Natural Comb / Small Cell Transition

I wanted to closely document the transition to small cell to help others with the process, both backyard and commercial-scale beekeepers. If you are not aware bees raised on natural comb have a good track record of surviving without any chemicals in managed hives. A much better track record than commercial or backyard beekeepers that use chemicals currently enjoy. The fact that feral bees are surviving in natural comb without chemical should be obvious. It seems to be a point on which advocates of conventional beekeeping are in complete denial in spite of enormous evidence to the contrary.

Natural comb in a conventional frame without foundation

This is natural comb in a conventional frame without foundation. Please note the very technical starter strip made of two large Popsicle sticks/tongue depressors. Simply hold two together and press them gently but firmly into the foundation grove on a conventional frame. The frames I use are from Rossman Apiaries www.gabees.com. I cannot vouch for there being such a perfect fit on frames from other sources. Some sources recommend painting the starter strip with melted wax to encourage the bees. I did not because the bee drawn wax is stronger and I did not want to create a weak link in the frame at the attachment point. Clearly, the bees had no trouble figuring things out without a wax coating.

Close up of a frame that has been drawn to about a third of the frame
Close up of a frame that has been drawn to about a third of the frame

This is a close up of a frame that has been drawn to about a third of the frame. The golden area is cells filled with honey. The frames are not fully drawn and the bees are already packing in honey. The photographs do not do justice to the absolute beauty and perfection of natural comb.

A beekeeper, his bees, and a frame of freshly drawn comb
A beekeeper, his bees, and a frame of freshly drawn comb
Close up of a nearly full frame from the brood chamber
Close up of a nearly full frame from the brood chamber
Nearly full frame of natural comb from the brood chamber
Nearly full frame of natural comb from the brood chamber

All of these photographs were taken three weeks after the introduction of open frames with starter strips into the hive. All frames shown are deep frames.

You too can save the world, one beehive at a time!
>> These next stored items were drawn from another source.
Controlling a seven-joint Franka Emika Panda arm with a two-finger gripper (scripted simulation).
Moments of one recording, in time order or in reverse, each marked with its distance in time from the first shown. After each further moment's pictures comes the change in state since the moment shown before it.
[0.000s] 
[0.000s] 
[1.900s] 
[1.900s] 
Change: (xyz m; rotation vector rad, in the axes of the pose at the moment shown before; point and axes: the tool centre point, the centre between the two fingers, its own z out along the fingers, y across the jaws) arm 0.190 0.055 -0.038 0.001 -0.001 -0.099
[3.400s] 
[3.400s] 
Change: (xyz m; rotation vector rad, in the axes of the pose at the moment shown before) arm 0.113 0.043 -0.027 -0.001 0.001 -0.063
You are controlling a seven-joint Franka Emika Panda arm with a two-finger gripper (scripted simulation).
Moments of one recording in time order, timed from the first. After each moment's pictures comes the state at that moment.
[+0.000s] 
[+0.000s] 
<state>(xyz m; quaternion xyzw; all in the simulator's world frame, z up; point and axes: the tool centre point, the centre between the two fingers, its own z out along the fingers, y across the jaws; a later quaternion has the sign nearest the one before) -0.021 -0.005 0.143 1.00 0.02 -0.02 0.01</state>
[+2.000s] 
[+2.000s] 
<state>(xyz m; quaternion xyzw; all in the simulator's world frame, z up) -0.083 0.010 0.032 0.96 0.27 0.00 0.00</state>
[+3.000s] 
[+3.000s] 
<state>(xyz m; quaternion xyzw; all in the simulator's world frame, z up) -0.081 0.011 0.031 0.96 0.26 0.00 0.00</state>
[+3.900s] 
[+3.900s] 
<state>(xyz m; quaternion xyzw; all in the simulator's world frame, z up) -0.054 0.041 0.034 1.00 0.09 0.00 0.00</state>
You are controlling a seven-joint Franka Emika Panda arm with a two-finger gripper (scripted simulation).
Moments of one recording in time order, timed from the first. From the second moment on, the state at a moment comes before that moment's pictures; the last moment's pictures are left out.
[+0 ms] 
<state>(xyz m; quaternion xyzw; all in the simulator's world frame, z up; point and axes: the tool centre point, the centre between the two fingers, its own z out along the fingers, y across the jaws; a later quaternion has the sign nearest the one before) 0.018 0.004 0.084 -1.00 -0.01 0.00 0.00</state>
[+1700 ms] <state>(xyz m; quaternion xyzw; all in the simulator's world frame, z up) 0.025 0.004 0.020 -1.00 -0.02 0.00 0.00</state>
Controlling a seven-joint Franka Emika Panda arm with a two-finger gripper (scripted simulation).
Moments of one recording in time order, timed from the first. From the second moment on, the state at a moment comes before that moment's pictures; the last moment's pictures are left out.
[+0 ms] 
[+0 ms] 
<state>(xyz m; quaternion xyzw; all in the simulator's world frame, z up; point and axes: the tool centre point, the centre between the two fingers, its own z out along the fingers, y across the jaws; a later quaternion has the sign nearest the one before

2 Comments on “Natural Comb / Small Cell Transition

  1. Hello Kevin and Nathalie. I have been reading your articles this afternoon for the first time. (Happy discovery for me) I have my first colony of bees since July this year. I am a member now of a conventional bee club and my mentor has his hands and probably his hair too full of my backward beekeeping wishes. I did not give my bees sugar water food in autumn but made a tea using nettles then adding rose hips and apple cores with some sage and a bit of salt then apple cider vinegar and then stirring in some summer honey I bought off one the beekeepers at my club. He thought that was a shame it was for the bees but I answered “They made it, didn’t they?” and he agreed to that. Also my bees have had one round of 60ml formic acid drops on the top of the frames which is what my bee club does against varroa in autumn. I had in all 27 mites in a weeks time so they didn’t get any other chemical treatment at all. My mentor is okay with this but has told me that new beeparents who have been involved a year longer than I am lost the majority of their colony last year even though their colony had few mites in Autumn they were innundated in sprintime and almost all died. My bees are in a loaned polystyrene hive. That is what my club provides them in when I was given them. I have bought two new red cedar hives and they are coated now with liniseed and tung oil. I have my spacers so that from heart to heart the measurement will be 35mm.There are to be 11 frames in a box. But I have not yet nailed them in. I want to let my bees make their own foundation and I have bought some triangular wood today so that the bees may be encouraged to work downwards from them. My question is when the bees in the polystyrene hive become active after the winter (I hope anyway because I am also scared that I lose them) I want them to move hives to my own new ones and the club can have its loan hive back. But the frames will be empty. What do you advise me to do so that there is some naturally drawn foundation available for the new bee home. Can I do your method of adding two frames in a full box of the polystyrene hive during the winter resting period which would mean disturbing the bees which is not the right theing to do. Will you advise how to get something started for the otherwise totally bare bee hive Or is this alright and they will just start from scratch?

    • Hi,
      Thank you for the comment.
      What you want to do is move the frames in you Nuc over to your new hive. Give the club back fresh empty frames with foundation. Alternate the filled frames from you Nuc with empty foundationless frames. Rotate the old frames up and out as described in the post. Your goal is to get rid of the old nasty frames by rotating them out, but you don’t want to lose any brood and stores while trying to get the hive going in the spring.. So move over, rotate out. The best thing would to have had foundationless frames in the Nuc, but it is easy to repair with patience.